Spoon have shown steady, unwavering growth since their inception in the '90s to become one of indie rock's most consistent bands of the last two decades. Very few groups can match Spoon's reliable discography, and on tour in support of their ninth album, Hot Thoughts, the Austin-based band made good use of their deep, excellent catalogue.
Led by Britt Daniel, the veteran band offered a classier-than-usual vibe in Toronto's Massey Hall ("What a beautiful venue, I feel like we're the von Trapp family") last night (July 25) that contrasted with their sweatier rock club and festival main stage sets. Starting with new track "Do I Have To Talk You Into It," Spoon entered the stage in the dark with just enough swagger to combat the lighting issues that continued into the bouncy "Inside Out" from 2014's They Want My Soul. Fans started to light up the stage with their collective smartphones, but luckily by the time the band started the well-known "I Turn My Camera On," the strobes and five-panel lighting display behind them were also turned on.
Spoon's set was largely made up of material that followed their modest nudge into the mainstream, post-"I Turn My Camera On" and after releasing Gimme Fiction in 2005. For most bands, this would be an outrage — "Hardcore fans want to hear the old stuff!" — but Spoon's newer albums are arguably just as beloved as their predecessors. Two of Spoon's more poppier recent cuts, They Want My Soul's "Do You" and Hot Thought's title track, saw most of the audience stand up and dance to guitarist Alex Fischel's animated angular guitar playing and Daniel's catchy melodies and roguish words.

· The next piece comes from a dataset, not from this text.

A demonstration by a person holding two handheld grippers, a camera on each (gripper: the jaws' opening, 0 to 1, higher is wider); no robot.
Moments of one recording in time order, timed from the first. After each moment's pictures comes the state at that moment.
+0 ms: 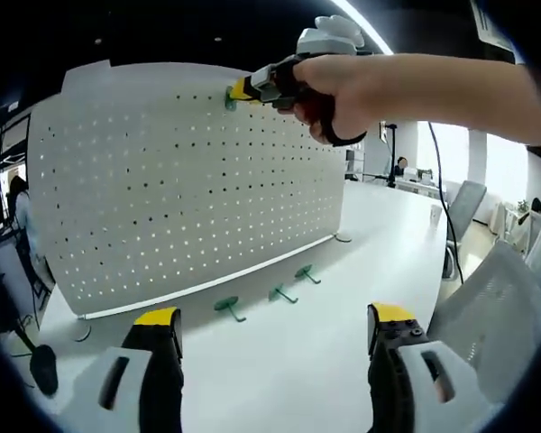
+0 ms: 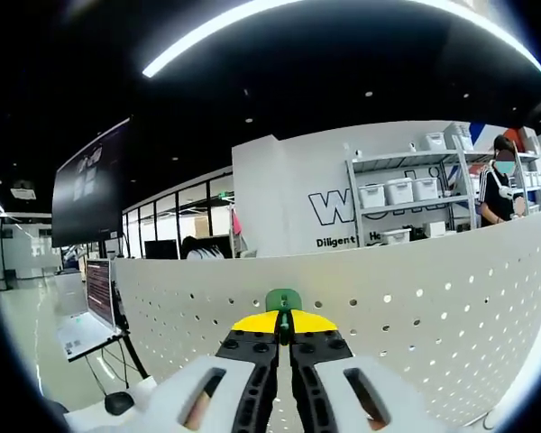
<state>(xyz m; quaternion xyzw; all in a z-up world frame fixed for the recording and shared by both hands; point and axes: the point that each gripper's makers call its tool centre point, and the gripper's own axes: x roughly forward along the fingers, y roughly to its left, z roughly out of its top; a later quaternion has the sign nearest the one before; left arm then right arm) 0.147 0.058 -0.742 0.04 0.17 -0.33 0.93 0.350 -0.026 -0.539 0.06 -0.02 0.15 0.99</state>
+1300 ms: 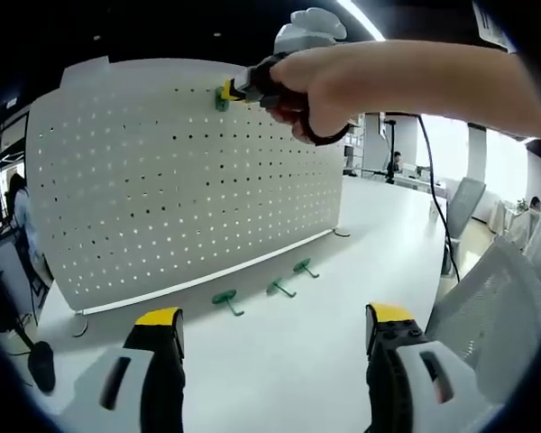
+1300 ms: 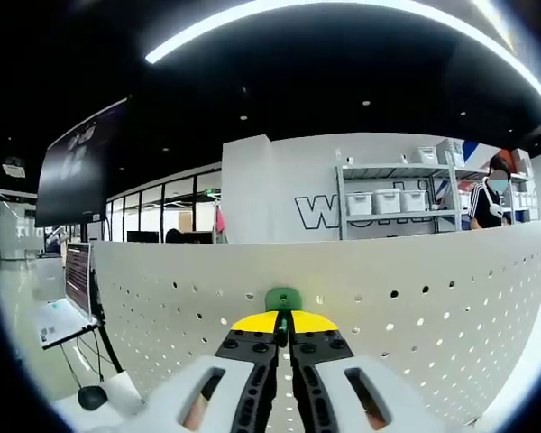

A scruffier version of Ga Ga Ga Ga Ga's "Don't Make Me a Target" especially hit the mark when Daniel produced his signature tattered yell and crouched down in the corner of the stage, adding bits of shredded guitar to the song's distorted bridge. This ragged ethos was also introduced into "Everything Hits at Once" from 2001's Girls Can Tell, and also garnered a warm reception.
As a live band, Spoon generally stray a bit from the clean-cut sharpness of their records. The triumphant horns that define the recorded version of "The Underdog" were replaced by Gerardo Larios' less extravagant keyboard, while Rob Pope's malleable bass line on "Don't You Evah" rumbled a little bit louder than usual. Daniel, who tends to wander the stage, missed a few vocal cues, but made up for it by hollering even louder into the mic. Holding everyone together was Jim Eno, whose tight percussion is the backbone to many Spoon songs. Rather than coming off as over-rehearsed, the rest of the band's imperfections on stage felt loose and charming, and added some intriguing unpredictability to their show.
Spoon's latest record, Hot Thoughts, uses more spacey textures and fluctuating electronics, adding in psychedelic flourishes that accent the band's carefully honed edges, and they were made apparent live with Fischel's extended synth-driven noise introduction to "I Ain't the One" and during the encore performance of "Pink Up," on which Eno's thumping kick drum paired with swirling atmospheres to sound like the band's best Jamie xx impression.
Spoon ended their encore and 90-minute set with the snarling angst of "Got Nuffin," one of the more genuinely raw and up-front rock songs in their catalogue. It was a fitting end to a night of music from one of today's most dependable but quietly ingenious rock bands.